MS Applied Data Science
Instructor: Dimitri Yatsenko, Ph.D.
TA: Cesar Flores
Organization concepts and terminology of data models and the underlying data architectures needed to support them. Presentation of the relational database management systems including an introduction to SQL programming: relational database design and data queries with integration into application programming languages, with Python used for examples.
The course will include practical exercises and will be graded based on a few indvidual and group projects on real-world datasets.
Textbook: This courses focuses on learning through examples and relevant concepts will be introduced while applying them.
We will use two practical books for learning SQL, which will provide us with examples and exercises.
Practical skills for querying (Viescas) and designing (Hernandez) relational databases:
- John Viescas SQL Queries for Mere Mortals, Addison-Wesley Professional; 4 edition (2018). ISBN-10: 0134858336, ISBN-13: 978-0134858333
- Michael Hernandez, Database Design for Mere Mortals: A Hands-On Guide to Relational Database Design; 3rd edition (2013). ISBN-13: 978-0321884497, ISBN-10: 9780321884497
Not required: a more systematic and comprehensive introduction into database systems from the Computer Science undergraduate/grad perspective:
- Elmasri & Navathe, Fundamentals of Database Systems Person; 7th Edition (2015), ISBN-10: 1484213300, ISBN-13: 978-0133970777
Databases in data science. Data models: diverse ways to think about data: hiearchical, network, relational, object, graph, and document data models. History of datatabases and database technologies. Next-generation databases.
A Taste of SQL: Database access. Creating SQL tables and inserting data. Simple queries. sqlite and mysql.
Homework 1 (due Sep 10):
- Chapters 1-3
- Answer questions in [Block1.md](Block 1). Submit as a PDF file on Slack. Send a copy to the TA as well.
- Installation of SQL Magic for Jupyter
- Connecting to the database from Jupyter
- On the MySQL server, create a database named
<username>_universityand define a table namedperson. Make sure it has a well chosen primary key.
Querying databases from a host programming language for data analysis (Python).
Client interfaces. Work with individual tables: CREATE/DROP INSERT, DELETE, UPDATE, and SELECT statements.

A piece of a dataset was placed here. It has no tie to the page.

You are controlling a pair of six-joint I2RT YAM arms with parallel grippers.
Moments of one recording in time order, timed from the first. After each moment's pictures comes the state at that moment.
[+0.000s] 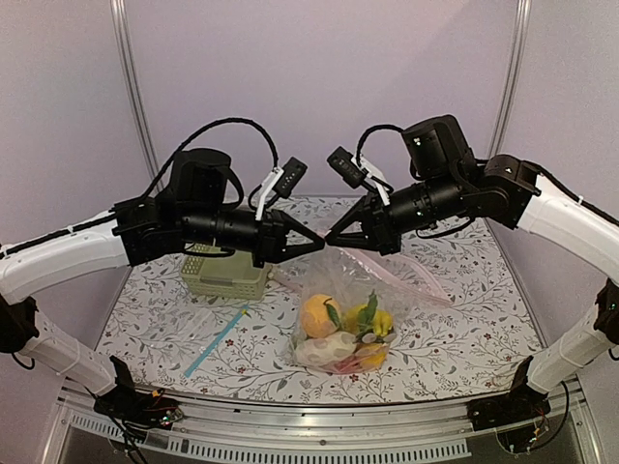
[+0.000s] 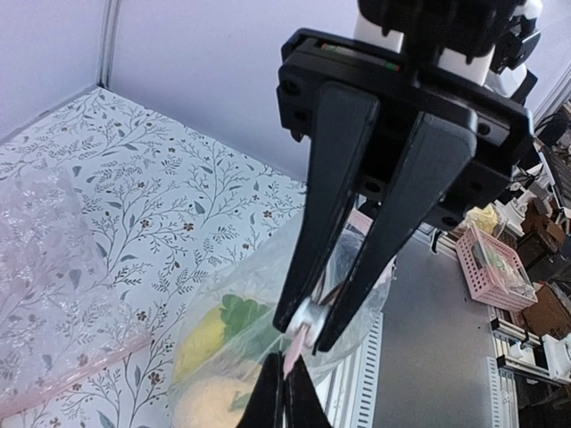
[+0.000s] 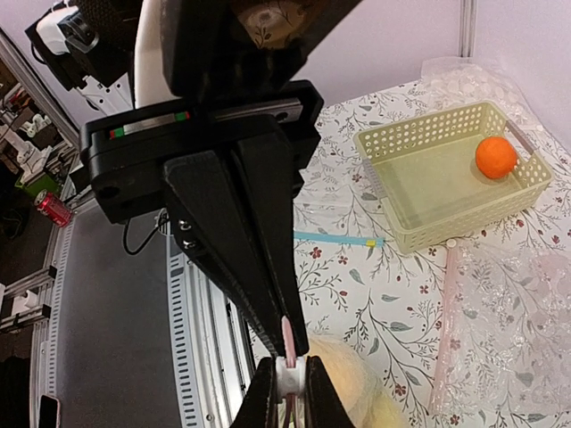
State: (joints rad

Assignments: You are welcome to use any SQL client to connect to the database as discussed in class. I recommend using Jupyter for ease of interaction.
- Chapters 4-6
- Assignment 2 -- Due Sep 24. Print as PDF and send by Slack or email.

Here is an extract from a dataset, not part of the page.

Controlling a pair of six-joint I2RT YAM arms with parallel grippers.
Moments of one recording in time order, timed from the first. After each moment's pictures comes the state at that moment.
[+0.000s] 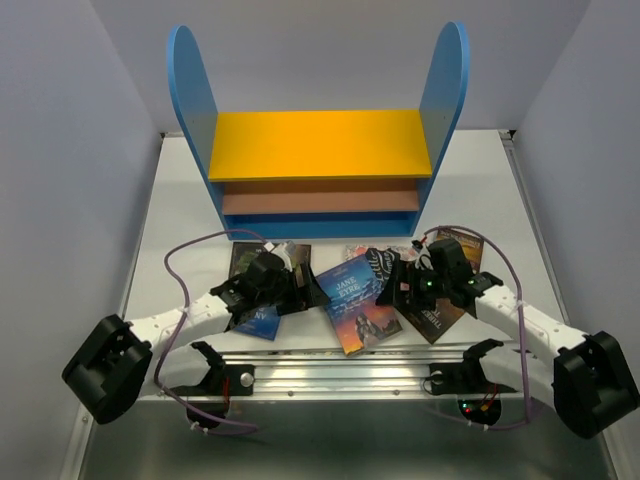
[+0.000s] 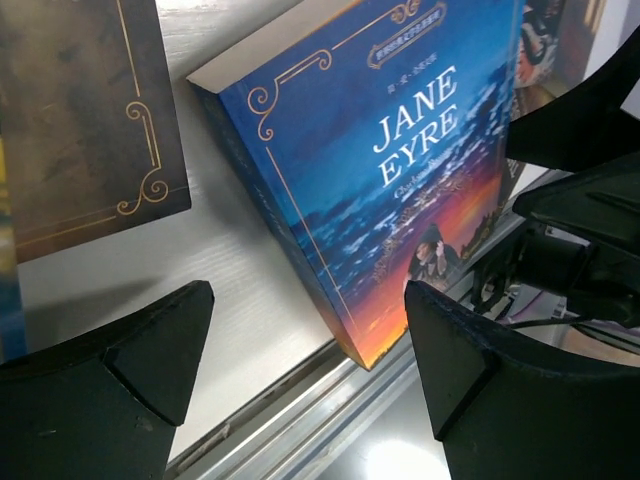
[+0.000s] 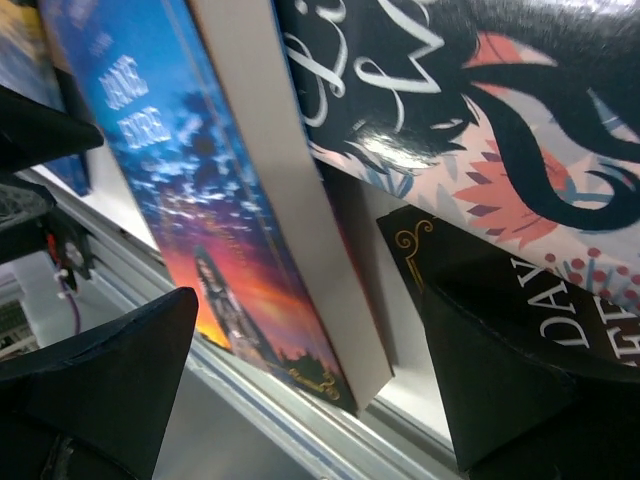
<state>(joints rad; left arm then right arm) -0.73 1.07 0.39 0.00 0.25 -0.93 0.43 1.02 0.48 -0.34 -0.46 0.58</state>
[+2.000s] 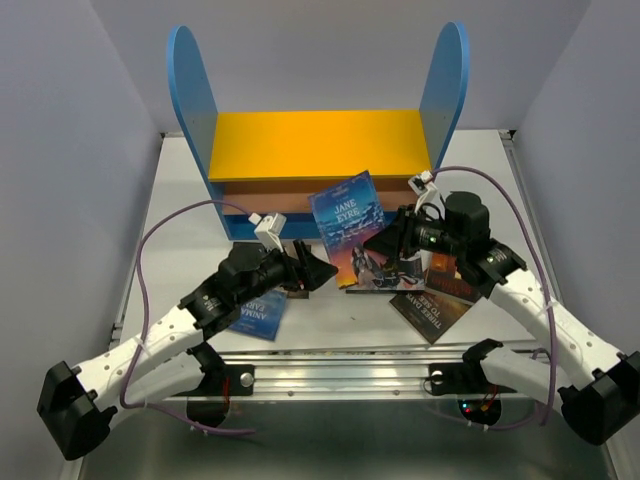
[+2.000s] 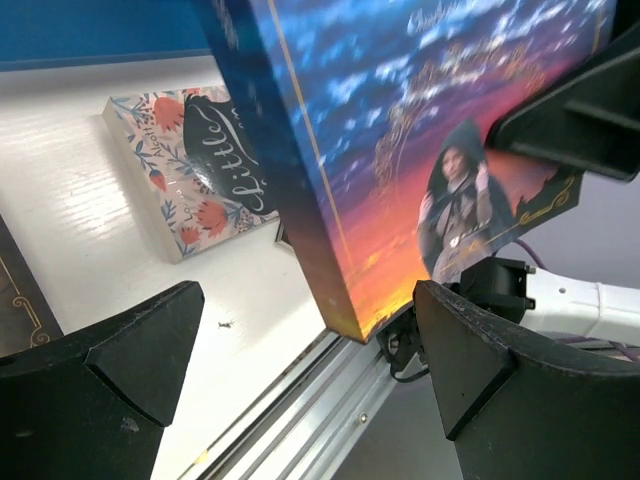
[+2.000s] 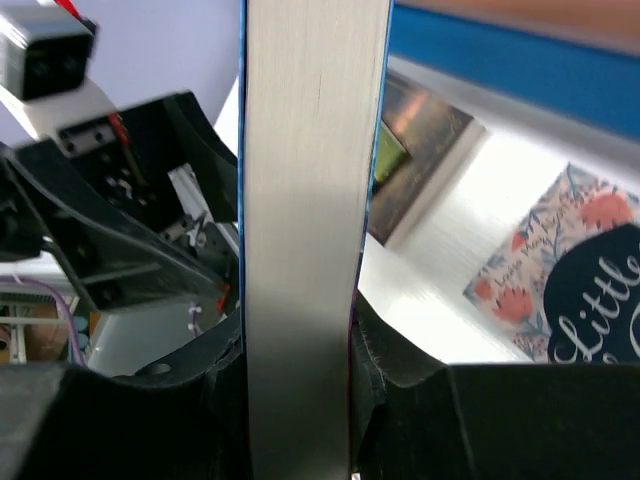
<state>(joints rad) -0.81 0.81 0.53 0.03 0.11 -0.81 0.51 0.97 0.83 -0.18 -0.55 0.59</state>
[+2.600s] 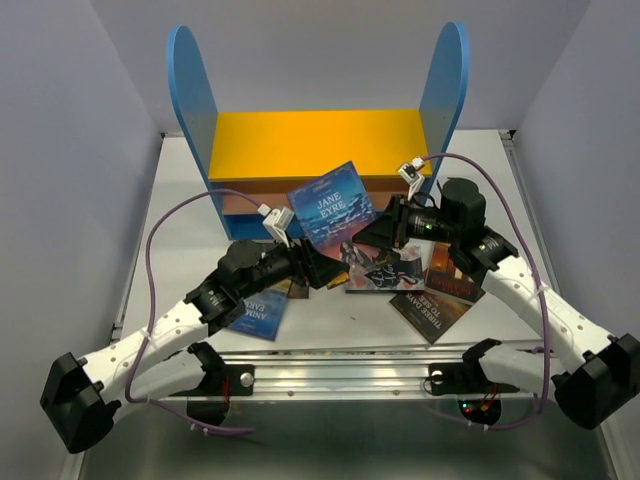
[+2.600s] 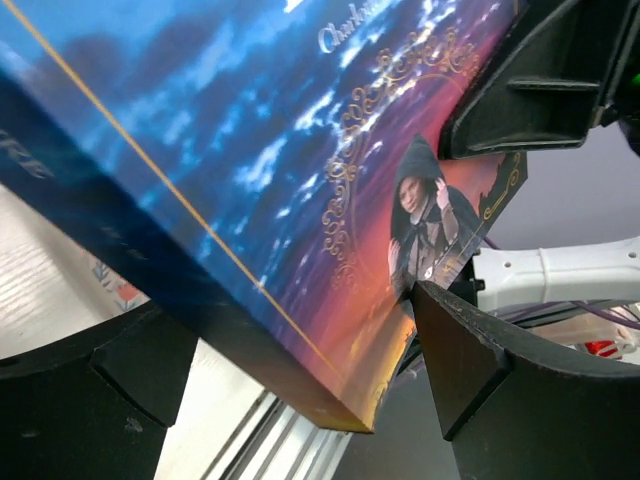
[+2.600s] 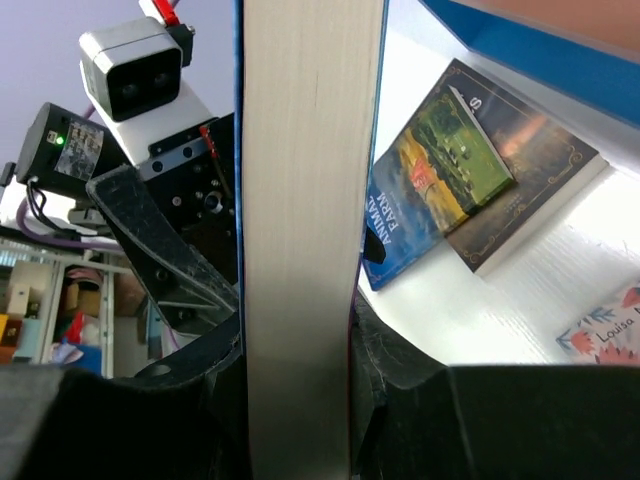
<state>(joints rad) -0.81 0.85 0.54 0.19 0.22 -0.75 0.51 1.09 0.93 -0.06 -0.75 0.71</state>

Advanced database design and queries. Modeling complex relationships. Multi-table queries.
Subqueries, joins.
Summarizing data. Using LEFT JOIN in conjunction with GROUP BY and the HAVING clause.
- Assignment 3 -- Due Oct 1. Print as PDF and send by Slack or email.
- Assignment 4 -- Due Oct 9. Print as PDF and send by Slack or email.
- Assignment 5 -- Due Oct 21. DataJoint queries with aggregation. Print as PDF and send by Slack or email.
Database design from conceptual modeling to implementation. Indexes. Data integrity. Database normalization.
Final Project -- group or individual.